Exercise instructions: Repeat the listing below word for word, minus the pictures.

Data below:
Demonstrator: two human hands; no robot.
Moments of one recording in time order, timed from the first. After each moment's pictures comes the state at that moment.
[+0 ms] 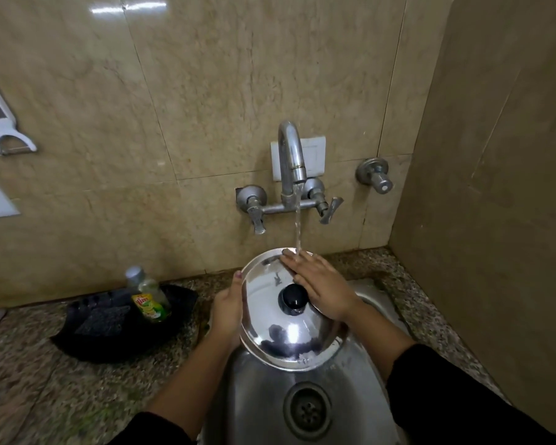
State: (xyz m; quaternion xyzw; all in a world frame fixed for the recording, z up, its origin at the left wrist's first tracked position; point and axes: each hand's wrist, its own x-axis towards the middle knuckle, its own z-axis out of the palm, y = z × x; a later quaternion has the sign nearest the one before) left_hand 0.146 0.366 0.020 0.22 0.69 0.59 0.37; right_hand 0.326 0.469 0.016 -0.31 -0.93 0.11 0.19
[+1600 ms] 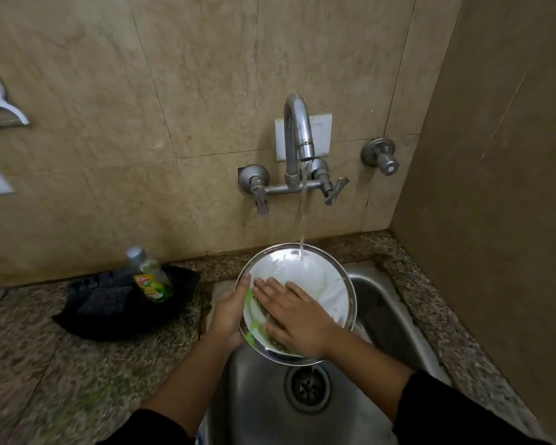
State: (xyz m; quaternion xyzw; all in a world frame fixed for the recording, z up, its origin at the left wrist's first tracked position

Result for this exercise:
Demonstrator: two human hands; no robot.
Moments of one recording in time order, timed from the first. After each moment's pictures comes the state at that moment.
[+0 ms] 
State: (xyz m; quaternion xyzw; all in a world frame fixed for the recording, z up, its origin at the left wrist's first tracked position; point and axes: each hand's wrist, its own x-axis towards the middle knuckle, its own z-axis out of the palm, y = z × x; a later quaternion has the sign nearest the one before) left_hand 0.146 0.366 0.020 0.22 0.69 0.59 0.37; right_hand 0.326 0.469 0.016 -0.31 -0.93 0.11 0.19
[+1600 ms] 
State: (xyz m; quaternion xyzw; all in a world frame fixed for the recording, z up, its origin at the left wrist's first tracked position

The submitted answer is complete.